## Instructions for the task
Pick every line from the data below that contains the string "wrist" and copy it.

## Information shown
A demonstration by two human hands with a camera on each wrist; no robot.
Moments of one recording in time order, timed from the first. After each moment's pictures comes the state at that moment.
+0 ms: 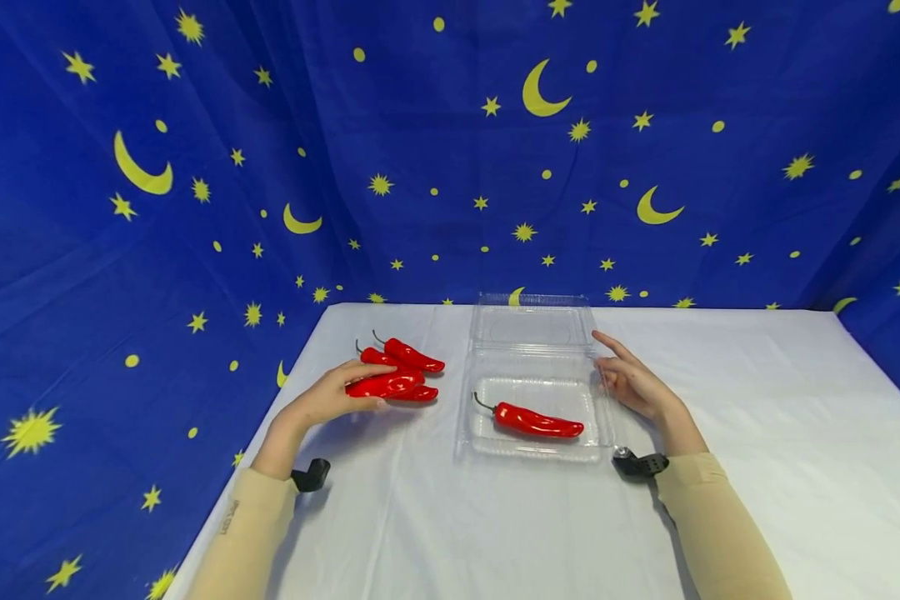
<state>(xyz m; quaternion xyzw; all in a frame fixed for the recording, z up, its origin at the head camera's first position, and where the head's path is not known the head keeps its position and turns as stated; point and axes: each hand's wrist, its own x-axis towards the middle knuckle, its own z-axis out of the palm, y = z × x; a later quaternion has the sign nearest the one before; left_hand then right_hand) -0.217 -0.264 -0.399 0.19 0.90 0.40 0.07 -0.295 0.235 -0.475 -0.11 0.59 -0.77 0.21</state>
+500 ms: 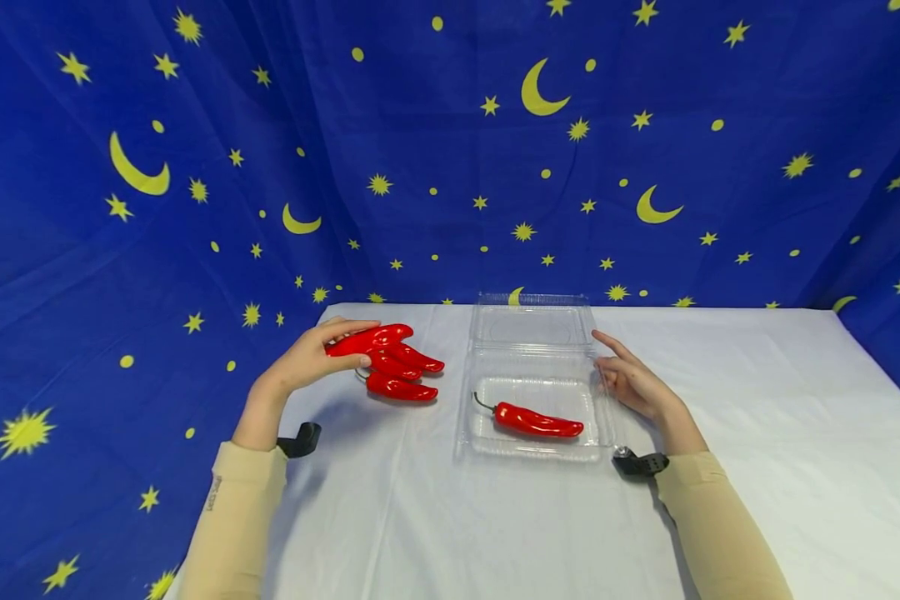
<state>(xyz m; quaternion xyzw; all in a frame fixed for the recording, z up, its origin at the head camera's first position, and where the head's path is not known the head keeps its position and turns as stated) -0.231 -0.272 -0.340 0.20 0.88 0.43 0.03 -0.294 0.235 -0.475 -0.11 0.58 -0.77 0.21</state>
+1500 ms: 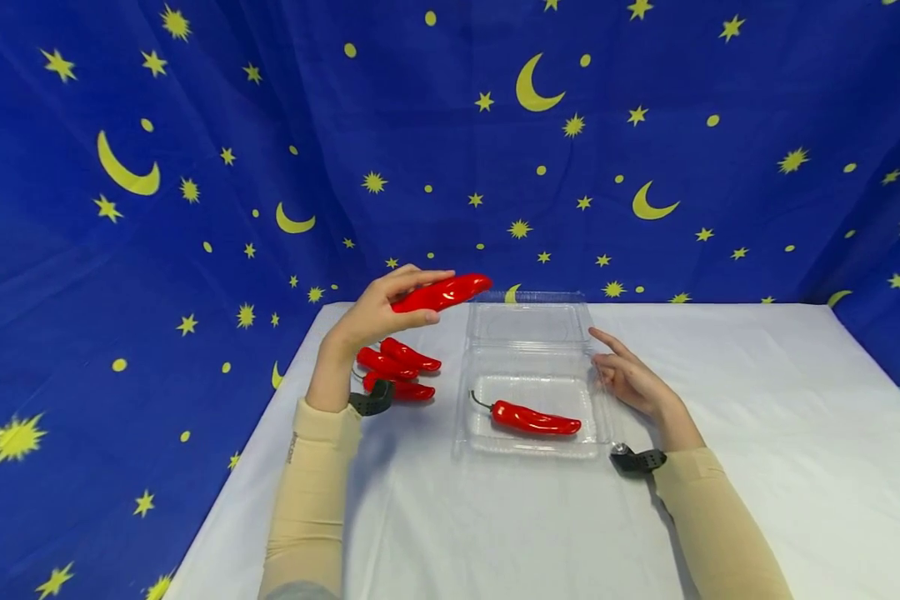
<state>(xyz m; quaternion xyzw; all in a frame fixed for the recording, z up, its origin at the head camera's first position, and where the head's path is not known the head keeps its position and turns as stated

## Response to the task
A demonstration by two human hands with a camera on each wrist; no robot.
<state>(xyz m; quaternion xyzw; all in a frame fixed for the recording, z up, its origin at the head camera's first position, and where the head's path is not known the head keeps its position and turns as stated; point and axes: each hand's wrist, its own x-axis towards the middle knuckle, its own z-axis out of the palm, y = z × x; a later quaternion has the sign nearest the one before; left_hand then right_hand) -0.217 -0.264 -0.399 0.19 0.90 0.40 0.07 -0.295 0.235 -0.475 -0.11 0.59 -0.77 0.21</state>

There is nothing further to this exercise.